The Smith House Entrance is the primary entrance into Bill Yeck Park and is at the center or heart of the other 3 park entrances. Park here and you can hike to any of the other entrances and see many diverse plants and animals. The Centerville-Washington Park District aquired this 37-acre historic Smith farm in 2009. The Smith House at Bill Yeck Park is currently used for indoor Park District nature and recreation programs.
The Smith House Entrance offers a large circular parking lot and is right next door to Forest Field Park. Past the Smith House and at the end of the parking lot it opens into a large field of wildflowers, hiking trails, apiary, native seed nursery and is full of wildlife, insects, deer, and flowers during warmer months. Should you hike straight back of the field, it connects via a wooded path to another very large open field. This field contains a perimeter path and the Tri-centennial Time Trail. Established during the Centerville-Washington Township bi-centennial in 1996, the time trail is a tract of land representing 100 years of natural succession. Each year another unmown section is added, creating a trail that shows how a field turns into a forest. During many times of the day, this area is very secluded and you can find deer and many other animals if you are quite.
If you decide to you hike to the back left of the open field by following the mowed path, there is another wooded path that connects to the McGuffey Meadow Entrance. Go left behind the Smith House and you can follow another wooded path to the back of the meadow as well. Turn right and you end up in Forest Field Park (which at the end of this park, also connects to the Rooks Mill Entrance). Any way you turn (except at the road), you end up on another trail and in a different entrance eventually. Lots of places to explore.
Bill Yeck Park is a 194-acre natural area along 1.75 miles of Sugar Creek. The park is treasured by hikers, bird watchers and nature enthusiasts. It harbors many rare species of plant life, providing a home to a variety of animals in every season.
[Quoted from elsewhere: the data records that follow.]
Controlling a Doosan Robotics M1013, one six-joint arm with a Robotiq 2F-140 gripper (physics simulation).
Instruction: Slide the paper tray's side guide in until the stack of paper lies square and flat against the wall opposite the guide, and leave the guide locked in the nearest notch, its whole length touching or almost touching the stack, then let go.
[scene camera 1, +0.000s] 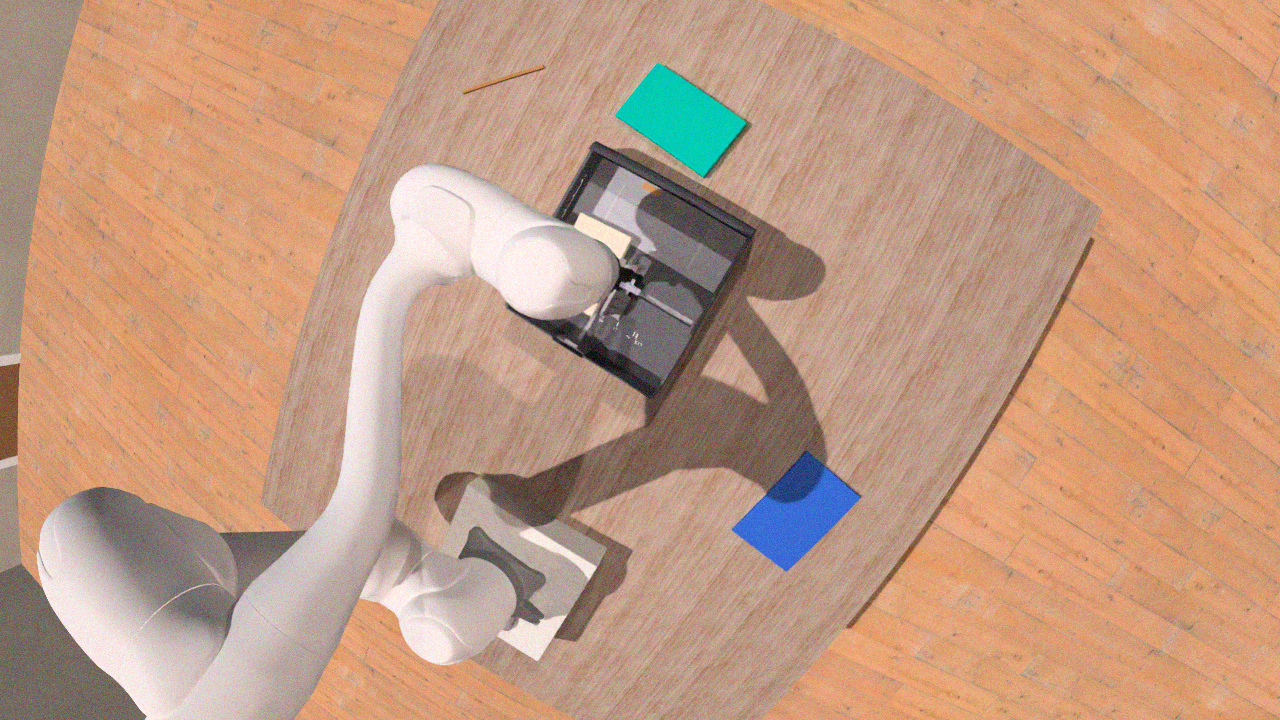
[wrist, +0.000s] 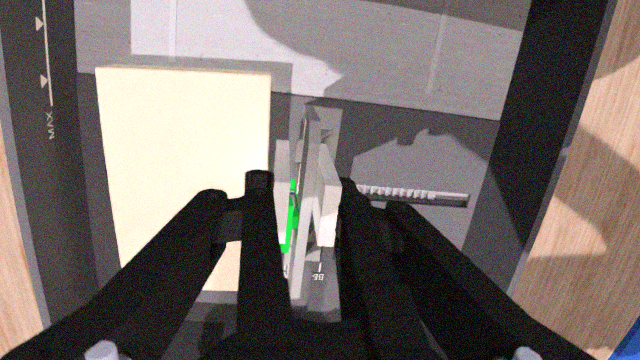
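Seen in the pictures: gripper, fingertip midpoint: (scene camera 1: 626, 270) (wrist: 299, 164); arm's base at its link origin: (scene camera 1: 492, 579).
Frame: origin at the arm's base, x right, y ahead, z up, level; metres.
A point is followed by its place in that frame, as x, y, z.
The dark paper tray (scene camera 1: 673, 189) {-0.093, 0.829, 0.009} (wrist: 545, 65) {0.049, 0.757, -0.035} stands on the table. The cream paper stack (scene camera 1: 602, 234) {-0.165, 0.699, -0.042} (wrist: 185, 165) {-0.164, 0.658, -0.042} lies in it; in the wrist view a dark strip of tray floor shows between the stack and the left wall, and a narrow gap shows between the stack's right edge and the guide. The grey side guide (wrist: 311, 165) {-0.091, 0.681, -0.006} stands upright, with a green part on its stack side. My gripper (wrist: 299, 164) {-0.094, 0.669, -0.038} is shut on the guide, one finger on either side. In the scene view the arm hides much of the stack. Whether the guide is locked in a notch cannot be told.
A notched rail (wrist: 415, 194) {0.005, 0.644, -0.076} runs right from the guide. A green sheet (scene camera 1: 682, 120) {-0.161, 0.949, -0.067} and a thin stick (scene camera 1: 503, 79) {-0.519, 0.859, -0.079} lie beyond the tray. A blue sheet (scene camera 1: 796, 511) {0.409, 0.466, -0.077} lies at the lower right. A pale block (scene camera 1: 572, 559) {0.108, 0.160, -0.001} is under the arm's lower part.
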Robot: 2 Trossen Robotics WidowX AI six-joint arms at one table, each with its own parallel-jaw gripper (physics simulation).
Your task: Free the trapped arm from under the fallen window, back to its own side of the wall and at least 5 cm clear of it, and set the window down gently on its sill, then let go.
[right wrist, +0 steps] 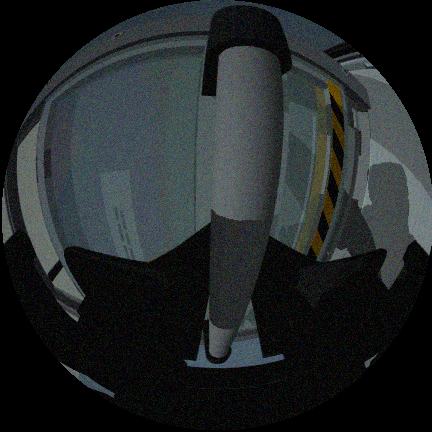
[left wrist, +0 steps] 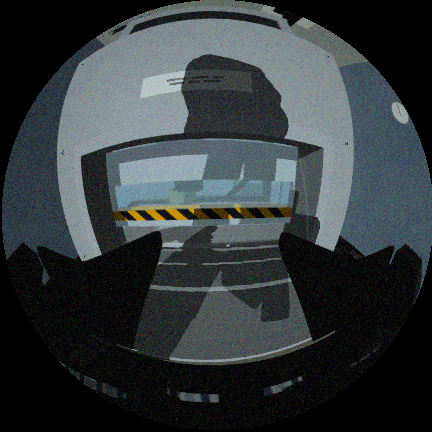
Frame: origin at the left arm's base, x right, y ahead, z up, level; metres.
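Where they show: left gripper, fingertip midpoint: (left wrist: 221, 239); right gripper, fingertip midpoint: (left wrist: 182, 153).
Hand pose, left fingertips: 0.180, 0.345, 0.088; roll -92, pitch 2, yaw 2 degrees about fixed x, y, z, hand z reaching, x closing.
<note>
After its pixels a point has its place, as x, y, z.
The window (left wrist: 202, 214) @(0.154, 0.481, 0.049) (right wrist: 332, 175) @(0.081, 0.497, 0.055), a clear pane with a yellow-and-black striped lower rail, stands across the opening of the pale wall (left wrist: 125, 115) @(0.076, 0.408, 0.196). A grey strip shows below its lower edge in the left wrist view; I cannot tell whether it touches the sill. My left gripper (left wrist: 221, 239) @(0.180, 0.344, 0.089) is open and empty, facing the opening from its own side, with no part of the window over its fingers. Its exact distance from the wall is unclear. My right gripper (right wrist: 228, 229) @(0.121, 0.507, 0.143) is shut on the window's thick grey bar handle (right wrist: 247, 135), in front of the pane.
The wall frames the opening at both sides and above. Dark arm-shaped shadows lie on the wall and the grey surface (left wrist: 250, 330) @(0.211, 0.326, -0.017) before it. A faint greenish block (left wrist: 176, 196) shows through the glass. A round white clock (left wrist: 399, 112) hangs on the blue room wall at the right.
</note>
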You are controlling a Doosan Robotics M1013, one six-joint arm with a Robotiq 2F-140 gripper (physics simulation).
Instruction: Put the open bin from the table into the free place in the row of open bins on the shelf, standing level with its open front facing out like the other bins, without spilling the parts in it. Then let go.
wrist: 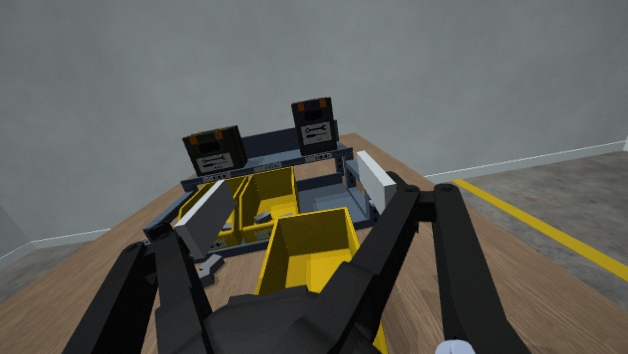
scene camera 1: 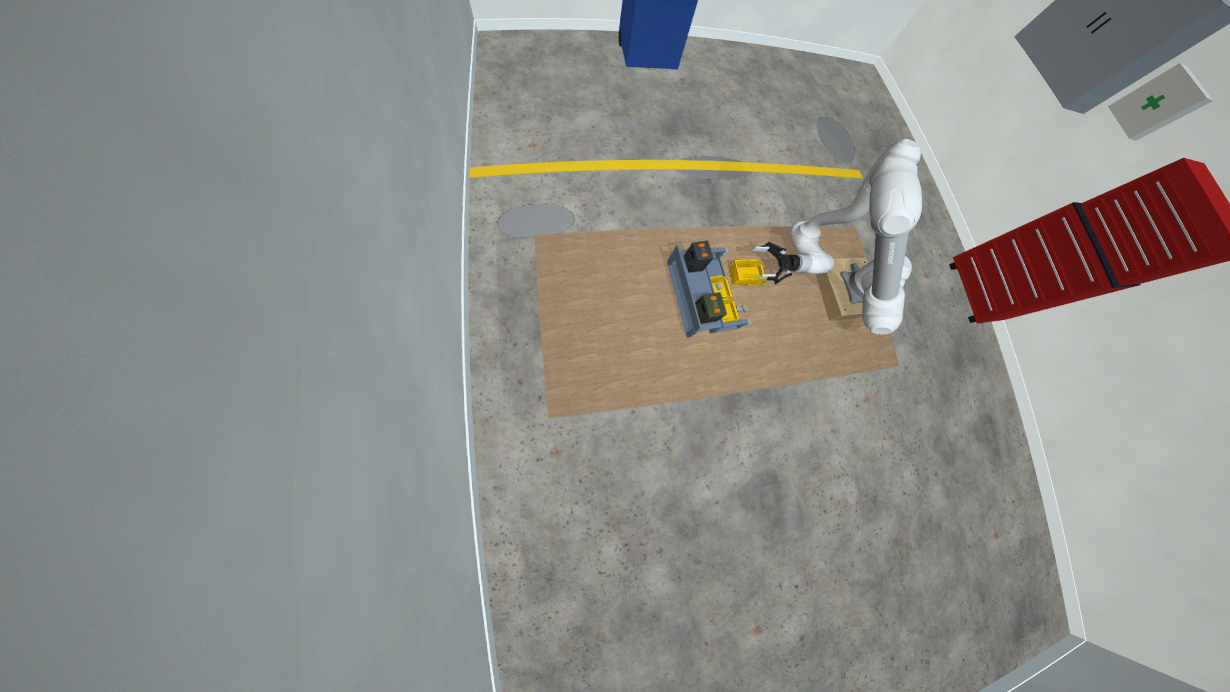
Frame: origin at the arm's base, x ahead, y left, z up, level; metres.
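Where they show: gripper, between the fingertips: (wrist: 293, 179) (scene camera 1: 757, 262); arm's base, origin of its link: (scene camera 1: 858, 287).
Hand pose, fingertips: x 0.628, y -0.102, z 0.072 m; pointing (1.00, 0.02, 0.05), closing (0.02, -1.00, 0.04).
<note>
Each offset is from my fingertips to the top centre of the thing. "pt": to the spot under its first point. Level surfaces: height alone.
The loose yellow open bin @[pt dz -0.150, dx -0.032, dy -0.027 m] (scene camera 1: 746, 271) (wrist: 320, 267) stands level on the table between shelf and robot, its back wall toward the shelf. My gripper (scene camera 1: 763, 263) (wrist: 293, 179) is open and empty; its fingers stand wide apart at the robot side of this bin. The black gripper body hides the bin's near part in the wrist view, and I see no parts in it. The blue-grey shelf (scene camera 1: 688, 296) (wrist: 295, 161) holds two yellow bins side by side, one @[pt dz -0.128, dx +0.261, dy +0.106 m] (wrist: 272, 192) in the middle and one at the left, partly behind a finger. The free place (wrist: 330, 201) is right of them.
A black case @[dz +0.071, dx +0.289, dy -0.023 m] (scene camera 1: 698, 255) (wrist: 315, 125) and a dark green case @[dz +0.046, dx +0.267, dy +0.207 m] (scene camera 1: 710, 307) (wrist: 215, 150) stand on the shelf's upper level. Small grey pieces @[dz -0.133, dx +0.026, dy +0.170 m] (wrist: 210, 270) show in front of the shelf. The wooden table @[dz -0.152 m] (scene camera 1: 602, 361) extends around it. A red drawer cabinet (scene camera 1: 1040, 266) stands behind the robot.
</note>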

Fossils from the Ordovician period can be found in Sugar Creek which flows through the park. The park connects with other parks and wildlife areas creating a large corridor of green space that extends from St. Leonard Center to the Little Miami River. This unbroken wooded area makes the park's wildlife abundant and varied.
Smith House Entrance, 2230 E. Centerville Station Rd.
Forest Field Park, 2100 E Centerville Station Rd (Located in the middle of Bill Yeck Park)
McGuffey Meadow Entrance, 7893 Wilmington-Dayton Rd.
Rooks Mill Entrance, 8798 Rooks Mill Ln.
This is the largest and in my opinion the best park in Centerville, Ohio. With 3 separate entrances (4 if including Forest Field Park) there are many places to hike and get lost in nature.
Park is open during daylight hours and closes at dusk.